-------- Data under study --------

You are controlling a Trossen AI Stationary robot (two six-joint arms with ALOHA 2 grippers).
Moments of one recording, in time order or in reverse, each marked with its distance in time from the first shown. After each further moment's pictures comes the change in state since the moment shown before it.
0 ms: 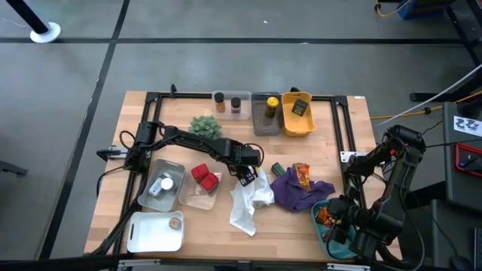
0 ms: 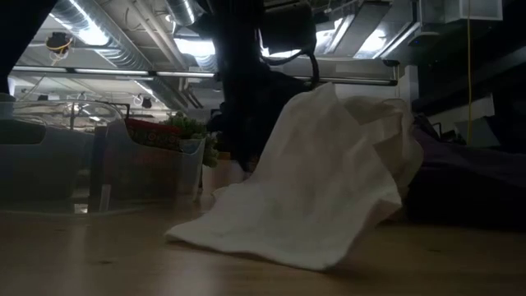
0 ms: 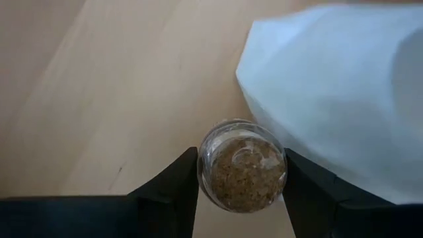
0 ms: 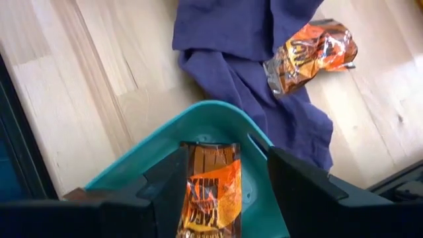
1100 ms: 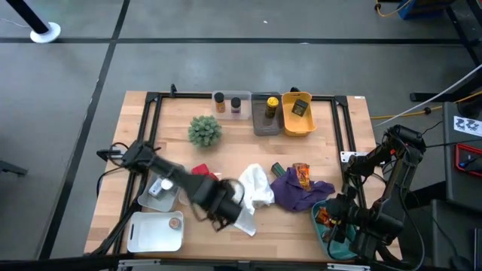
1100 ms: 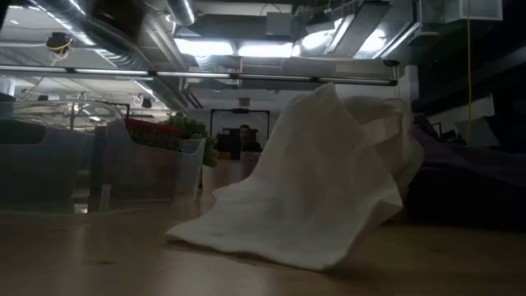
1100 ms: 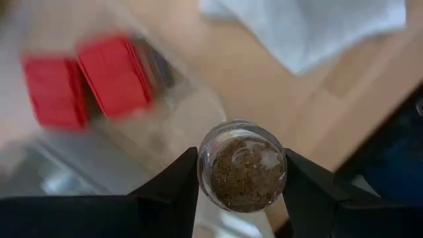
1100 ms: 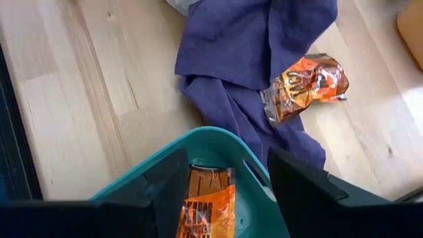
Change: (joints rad) left arm -0.405 -0.003 0.519 -0.785 0.090 -0.390; right arm 0.000 0.000 0.000 0.000 0.090 -0.055
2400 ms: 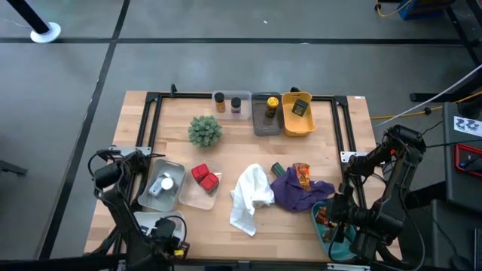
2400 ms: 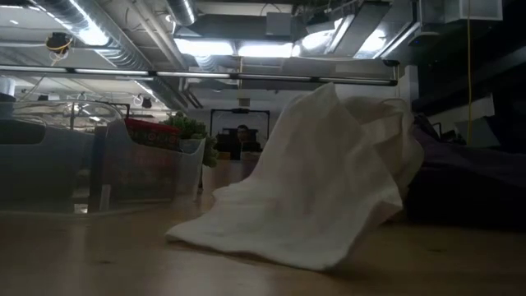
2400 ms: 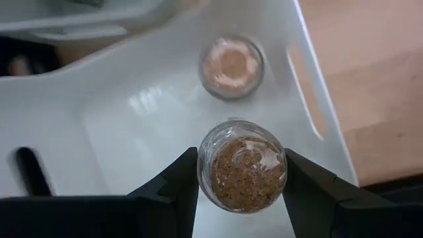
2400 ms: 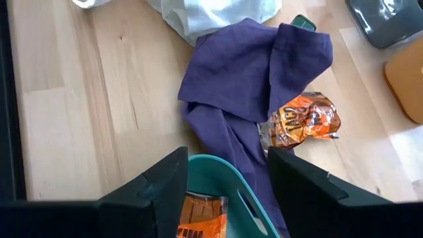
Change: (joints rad) left arm -0.590 -0.003 -0.345 0.119 -0.104 -1.306; right arm 0.000 0.000 0.000 0.016 0.103 -0.103
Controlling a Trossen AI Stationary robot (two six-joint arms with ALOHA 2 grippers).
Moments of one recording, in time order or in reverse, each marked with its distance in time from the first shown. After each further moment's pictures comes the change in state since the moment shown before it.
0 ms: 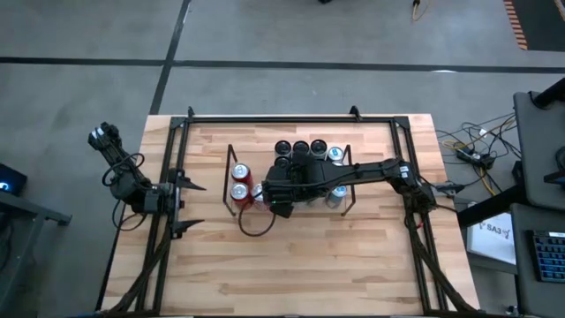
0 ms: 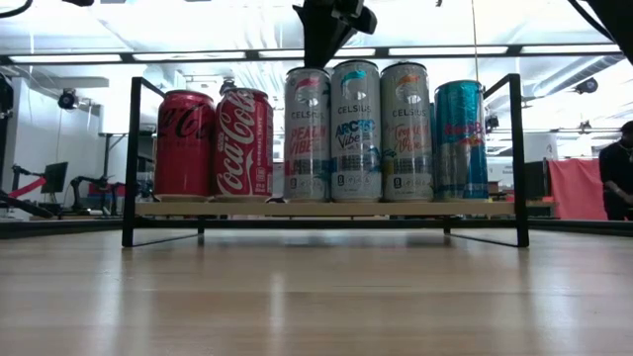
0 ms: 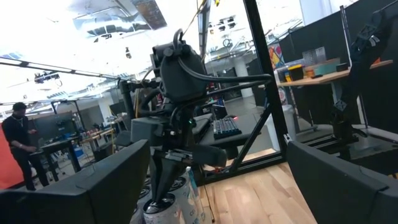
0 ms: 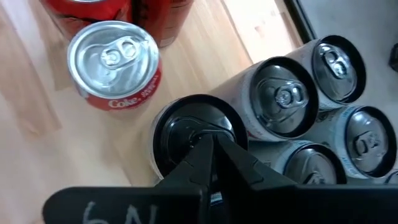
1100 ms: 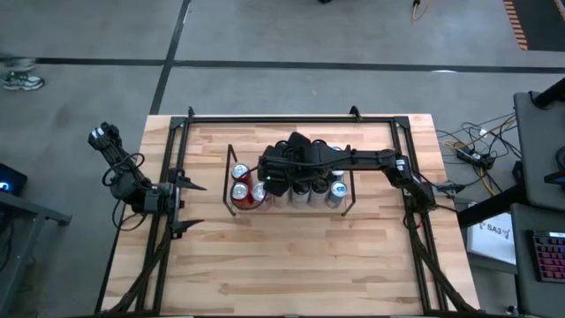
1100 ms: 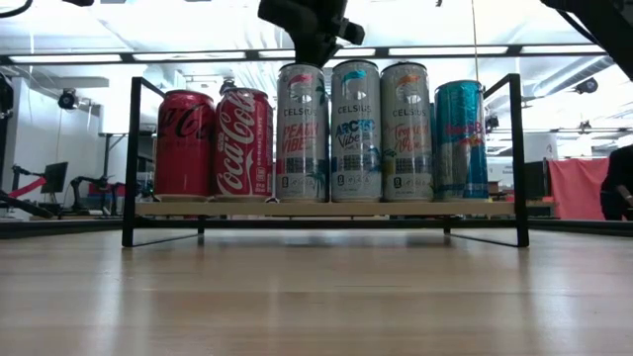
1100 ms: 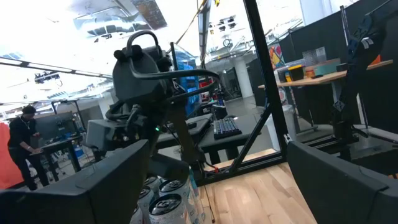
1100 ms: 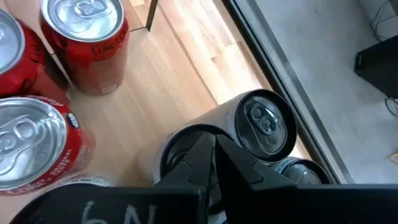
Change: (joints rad) left arm 0.000 0.000 0.000 0.000 0.000 0.000; right arm -0.114 0.007 0.041 0.081 0.092 -0.094
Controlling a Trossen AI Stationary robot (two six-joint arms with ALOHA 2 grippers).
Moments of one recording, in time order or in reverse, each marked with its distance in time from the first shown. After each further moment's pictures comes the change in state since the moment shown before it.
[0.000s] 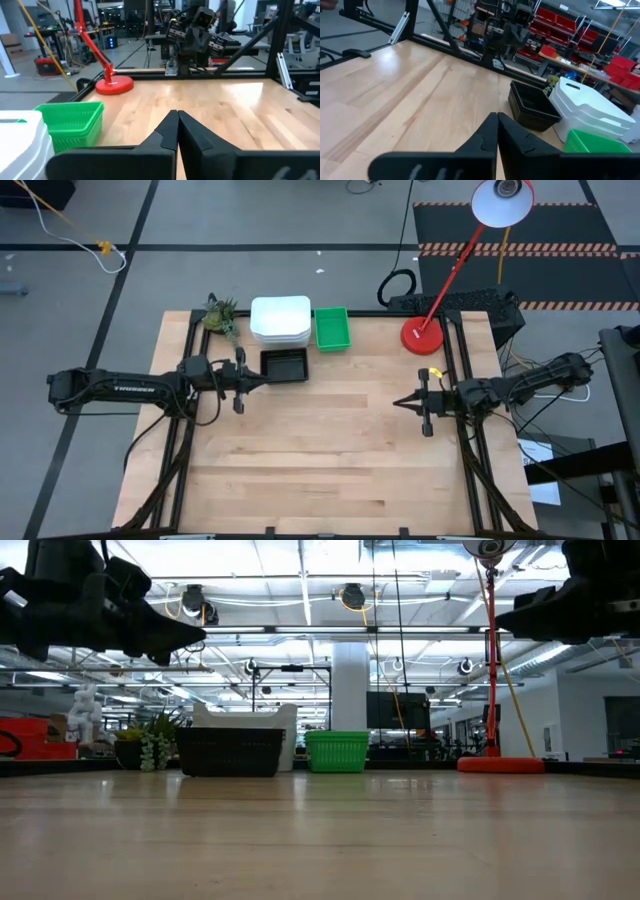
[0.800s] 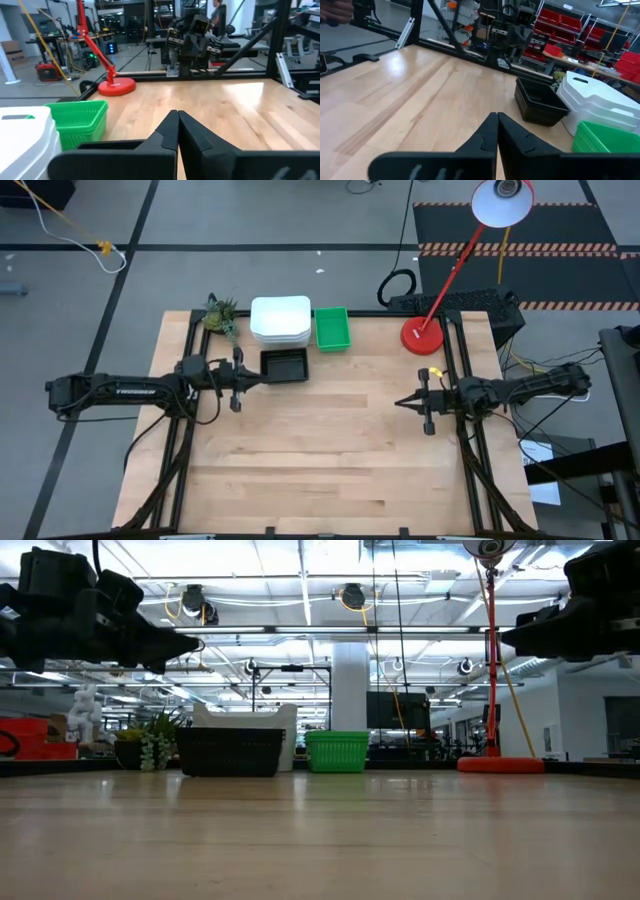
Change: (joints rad) left arm 0.093 -0.001 -0.075 0.102 0.099 0.011; right arm -0.095 -0.125 -0.063 -0.023 -0.130 0.037
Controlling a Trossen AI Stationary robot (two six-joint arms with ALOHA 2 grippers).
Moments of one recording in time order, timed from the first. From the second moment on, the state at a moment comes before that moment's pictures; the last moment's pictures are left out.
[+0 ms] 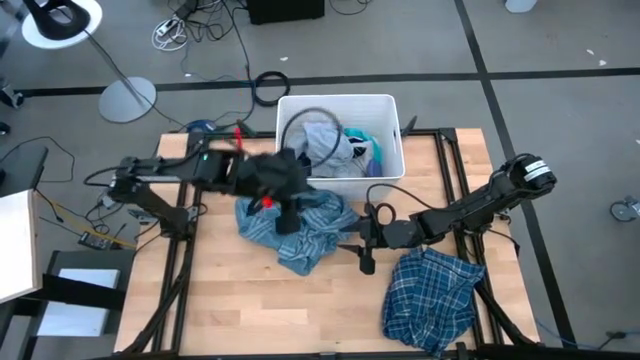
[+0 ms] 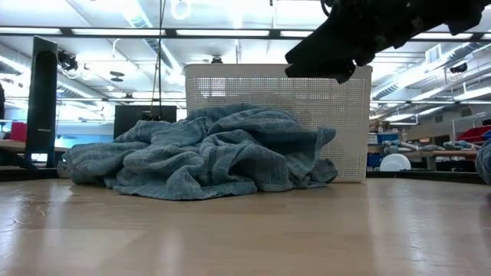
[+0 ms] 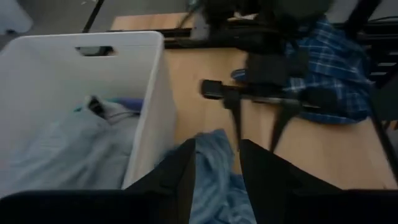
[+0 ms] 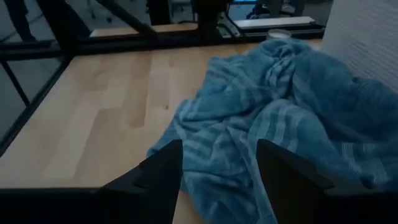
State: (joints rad) left arm -0.11 1.52 1.76 -0.88 -0.22 -0.06; right arm 0.34 1.44 0.68 0.38 0.43 0.20
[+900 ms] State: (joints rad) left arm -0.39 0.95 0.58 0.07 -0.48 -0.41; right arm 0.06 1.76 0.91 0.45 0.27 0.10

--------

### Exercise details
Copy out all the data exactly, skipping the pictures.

### Finished exercise
You are controlling a Trossen AI Stationary robot (two six-joint arms with ALOHA 2 grippers).
Moments of one recording, in time order or in reverse, each marked with its distance in time from the first shown. After each further moment's pictures comes the change in state since the moment shown before it.
0 ms: 
0 ms: 
0 ms: 
0 ms: 
1100 ms: 
1100 ms: 
1100 ms: 
1100 ms: 
Change: (joints rad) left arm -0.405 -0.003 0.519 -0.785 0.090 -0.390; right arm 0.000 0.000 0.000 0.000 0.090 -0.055
2400 ms: 
2400 ms: 
2400 ms: 
2400 ms: 
Change: (joints rad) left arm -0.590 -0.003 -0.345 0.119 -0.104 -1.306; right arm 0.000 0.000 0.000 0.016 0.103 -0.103
Controlling a Trossen AI Stationary robot (two six-joint arms with ALOHA 2 grippers).
Moments of one recording, in time order or in reverse, each marked with its distance in time from the first shown. After each further moment's pictures comes the change in state since the moment shown before it.
0 ms: 
0 ms: 
0 ms: 
0 ms: 
1100 ms: 
1100 ms: 
1100 ms: 
1100 ms: 
Change: (joints rad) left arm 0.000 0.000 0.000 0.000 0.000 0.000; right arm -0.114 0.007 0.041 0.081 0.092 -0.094
Controlling a Trossen AI Stationary robot (two six-joint arms with ALOHA 2 grippers).
Moments of one recording, in time order or in reverse, each marked with its distance in time from the first shown. After each further moment's pictures comes the change in state since the moment shown before it.
[0.000s] 
[0.800s] 
Change: (joints rad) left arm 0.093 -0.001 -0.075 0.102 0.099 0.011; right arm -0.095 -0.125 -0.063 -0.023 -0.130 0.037
Controlling a Trossen AI Stationary robot (two six-joint arms with ALOHA 2 grippers).
Moments of one recording in time order, timed from the first. From the second moment on, the state at a moment comes before that moment's pictures; the last moment's pictures are left out.
[+0 ms] 
[+0 ms] 
[+0 ms] 
[+0 ms] 
State: (joints rad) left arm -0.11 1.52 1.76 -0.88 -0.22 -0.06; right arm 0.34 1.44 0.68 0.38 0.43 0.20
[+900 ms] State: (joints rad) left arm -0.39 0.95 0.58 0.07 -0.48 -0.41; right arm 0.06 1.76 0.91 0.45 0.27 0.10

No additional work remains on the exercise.